The architecture of Ayakasahoko 綾傘鉾の構造
The word “Ayagasahoko” is devided into 3 words; “Aya,” “Kasa,” ans “Hoko.” Aya means “on the Ayanokoji street.” Kasa is a word stands for Umbrella in Japanese. Hoko reveals that it is a developed form of the ancient hoko. Ayagasahoko consists of two Kasa.
One is this. A wheeled-box has an umbrella. The persons on it are Hiten(飛天) who praise the Buddhism. They are based on the picture of Hiten in Hokaiji temple in Kyoto.
On the top of the umbrella, there is a figurine of chicken which holds a golden egg. It is a Goshintai(御神体). Goshintai has the same role as Yorishiro. Yamahoko usually has Goshintai. For example, Kita kannnon yama has a statue of Buddhist Deity. In the case of Yamahoko, Deity who saves us descends to Goshintai. On the other hand, Deity who brings us disasters descends to Yamahoko itself. It might sound strange that a Deity who harm us and save us descend to the same thing.
The wheeled-box is wrapped in sheets of cloth. They escaped narrowly the Genji no taika in 1864.
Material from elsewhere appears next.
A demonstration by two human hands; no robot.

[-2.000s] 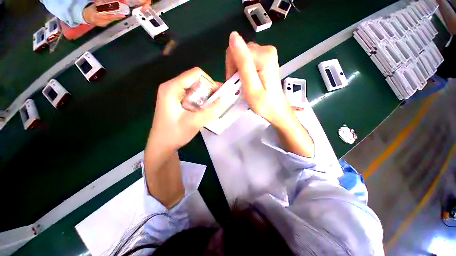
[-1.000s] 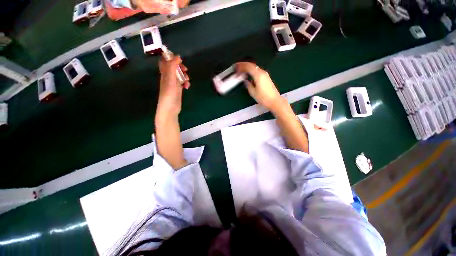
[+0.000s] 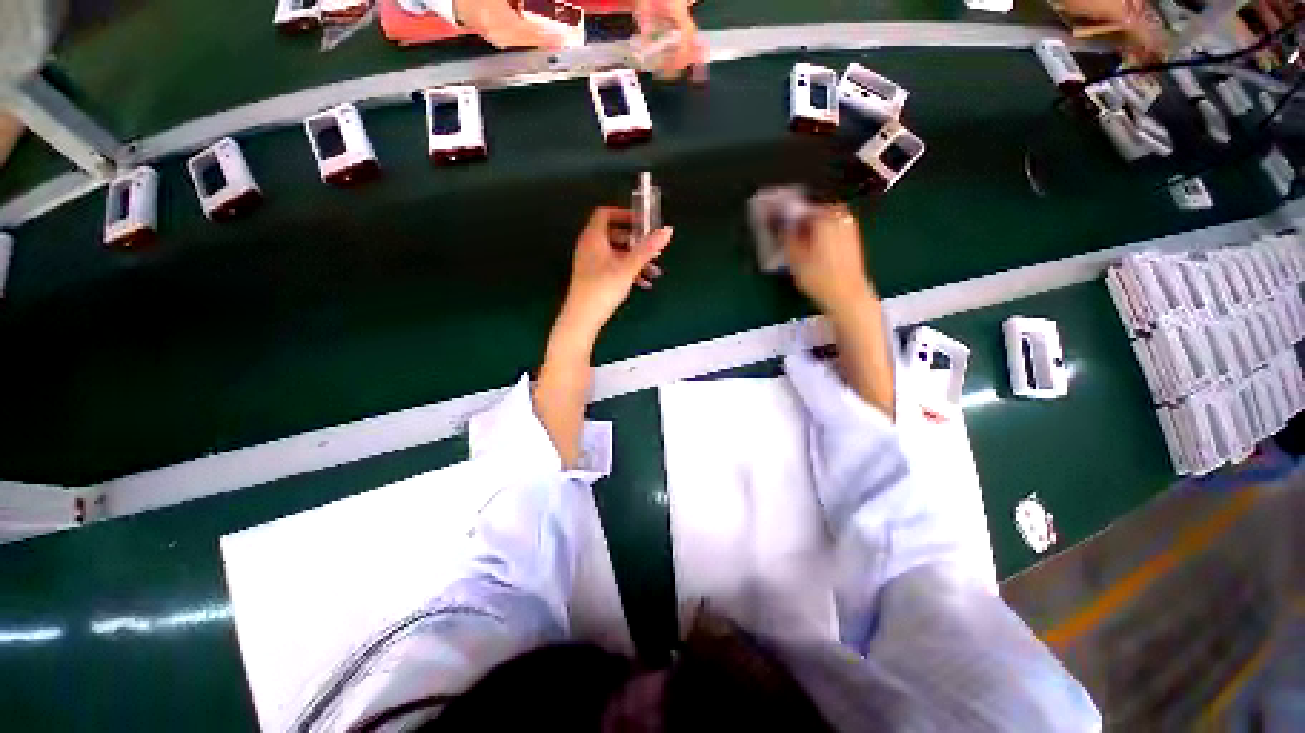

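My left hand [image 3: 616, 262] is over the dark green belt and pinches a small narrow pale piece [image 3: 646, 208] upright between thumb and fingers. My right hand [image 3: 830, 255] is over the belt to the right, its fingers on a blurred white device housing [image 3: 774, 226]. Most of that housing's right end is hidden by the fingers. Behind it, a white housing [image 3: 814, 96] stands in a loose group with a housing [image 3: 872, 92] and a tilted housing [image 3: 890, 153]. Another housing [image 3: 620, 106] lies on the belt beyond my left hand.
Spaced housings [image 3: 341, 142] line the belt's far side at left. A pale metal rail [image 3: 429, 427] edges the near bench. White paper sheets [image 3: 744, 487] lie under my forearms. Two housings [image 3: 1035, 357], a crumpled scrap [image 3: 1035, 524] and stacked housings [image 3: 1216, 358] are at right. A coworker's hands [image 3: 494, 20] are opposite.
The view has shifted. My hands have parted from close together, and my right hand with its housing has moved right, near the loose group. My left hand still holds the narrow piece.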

The other is this. The umbrella is made of Yuzen(友禅) designed by Moriguchi Kako(森口華弘), a Yuzen artist listed as Living National Treasure of Japan.
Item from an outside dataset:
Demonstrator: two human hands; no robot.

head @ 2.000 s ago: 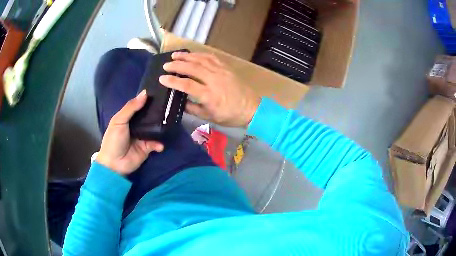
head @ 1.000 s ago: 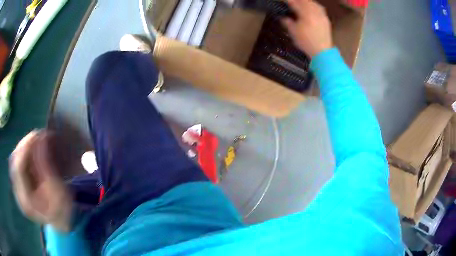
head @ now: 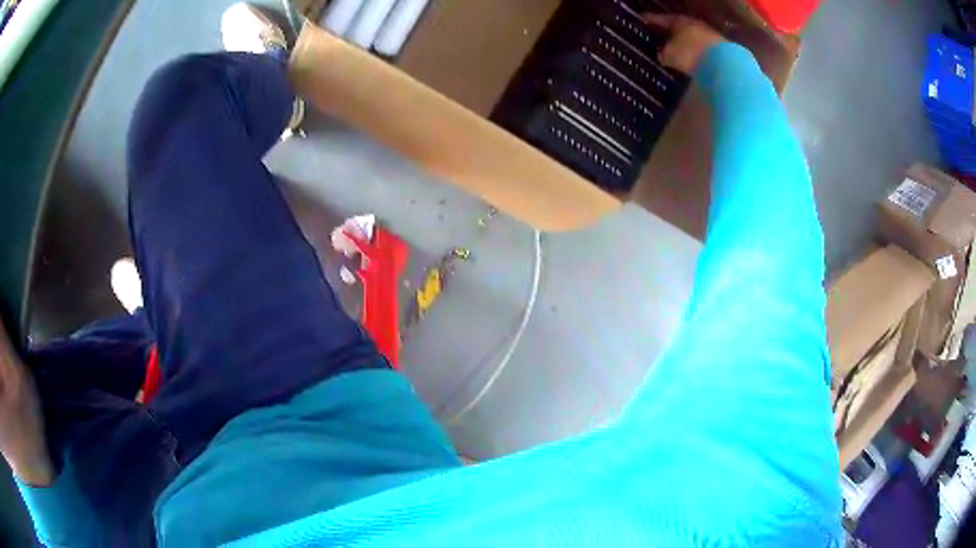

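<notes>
A row of black units (head: 599, 96) with slotted edges stands packed in an open brown carton (head: 450, 145) at the top centre. My right hand (head: 683, 45) reaches into the carton, its fingers at the upper right end of the black units. Whether it grips a unit cannot be told. My left hand (head: 19, 412) is at the left edge of the picture, cut off by it, with its fingers out of clear view.
White rolls (head: 380, 19) lie in the carton's left part. A dark green bench (head: 64, 96) edges the left. A red stool (head: 382, 300) is below me. Closed cartons (head: 883, 305) and blue crates (head: 950, 91) stand at the right.
The black unit that both hands held two seconds ago is out of my lap. My right hand has moved up into the carton, my left hand down to the left edge. The view has shifted right.
</notes>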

Yuzen is hand-made dyeing technique for fabrics.
The umbrella has four sheets of Yuzen. The plants painted on them tell us four seasons.
Bofuri hayashi 棒振り囃子
The peculiar thing on Ayagasahoko is Bofurihayashi. Hayashi is music played in Japanese festival to cheer it up. Hayashi of Ayakasahoko has dance performance. We have exact idea when it began but we can find it in Yamahoko parade at least in the 17th century.
The performers leads Ayagasahoko in Yamahoko parade. In Yoiyama nights, we can enjoy Bofurihayashi near Ayakasahoko, too. On the very day of the parade, they dance with mask on.
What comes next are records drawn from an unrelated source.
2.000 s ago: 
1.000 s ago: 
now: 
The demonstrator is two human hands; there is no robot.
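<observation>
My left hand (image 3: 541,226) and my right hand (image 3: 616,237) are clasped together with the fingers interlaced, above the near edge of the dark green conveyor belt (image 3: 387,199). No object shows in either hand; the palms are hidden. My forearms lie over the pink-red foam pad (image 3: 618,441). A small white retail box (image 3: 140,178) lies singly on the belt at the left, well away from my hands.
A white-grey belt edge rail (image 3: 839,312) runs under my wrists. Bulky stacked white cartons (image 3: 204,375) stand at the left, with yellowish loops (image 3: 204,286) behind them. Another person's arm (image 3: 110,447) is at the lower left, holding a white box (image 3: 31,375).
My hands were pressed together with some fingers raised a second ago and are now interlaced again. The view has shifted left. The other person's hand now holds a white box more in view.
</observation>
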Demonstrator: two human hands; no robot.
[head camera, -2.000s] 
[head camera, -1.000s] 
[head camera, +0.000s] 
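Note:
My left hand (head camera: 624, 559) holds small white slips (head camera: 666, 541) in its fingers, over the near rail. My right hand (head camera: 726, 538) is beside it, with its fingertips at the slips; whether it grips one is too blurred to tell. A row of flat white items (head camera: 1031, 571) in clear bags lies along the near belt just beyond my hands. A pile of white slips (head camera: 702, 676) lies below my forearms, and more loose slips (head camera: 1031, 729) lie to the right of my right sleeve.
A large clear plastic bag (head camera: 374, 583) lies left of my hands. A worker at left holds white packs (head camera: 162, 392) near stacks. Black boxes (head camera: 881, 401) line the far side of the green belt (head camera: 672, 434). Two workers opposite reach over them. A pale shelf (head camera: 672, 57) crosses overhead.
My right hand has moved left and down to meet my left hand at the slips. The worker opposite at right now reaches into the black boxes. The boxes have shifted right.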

Ayakasa hoko is also led by Chigo(稚児). Chigo is a child who serves for Gion matsuri. Chigo visits Yasaka shrine prior to Yamahoko parade to pray for the success of Gion matsuri.
What is Gion matsuri festival? 祇園祭とは？
The history of Gion matsturi festival dates back to 869. At that time in Kyoto, many people suffered smallpox, dysentery, and other epidemics because of hot and damp whether and ill-prepared water supply. In addtition to it, whole Japan saw natural disasters like earthquake and tsunami and suffered huge expansion of maladies.
In those days, people thought evil spirit causes epidemics and natural disasters. The imperial court gave a priest of Gion-sya an order to hold Goryo-e (御霊会), the ritual to calm down evil spirit at Shinsen-en (神泉苑), the largest pond in ancient Kyoto. (The picture above.).
He put the spirit of Gozu-tenno, the Buddhist Deity, into one of three portable shrines and sent them from Gion-sya to Shinsen-en and placed 66 hoko (矛) there (We don’t have exact idea of their appearance but I suppose they looked like these hoko in the picutre above). His aim is to put the evil spirits together and have them descended to the hokos and ask Gozu-tenno to get rid of them.
This ritual is called Gion-goryo-e, the origin of Gion matsuri festival. In the begging, the Goryo-e was held when epidemics expanded, and became annual event in 970. Since then, the festival was carried on for 1000 years despite of incessant interruption.
The hokos in Gion goryo-e developed into Yamahokos/Yamabokos (山鉾). At the first time, people held hokos by the hand. In Muromachi period (1336 – 1573), they are on the carriage called Hokosya (鉾車). At the end of the period, the hokosya began to be decorated with ornaments as Yamahoko of these days. Yamahoko was decided to be registered as UNESCO Intangible Cultural Heritage on last November.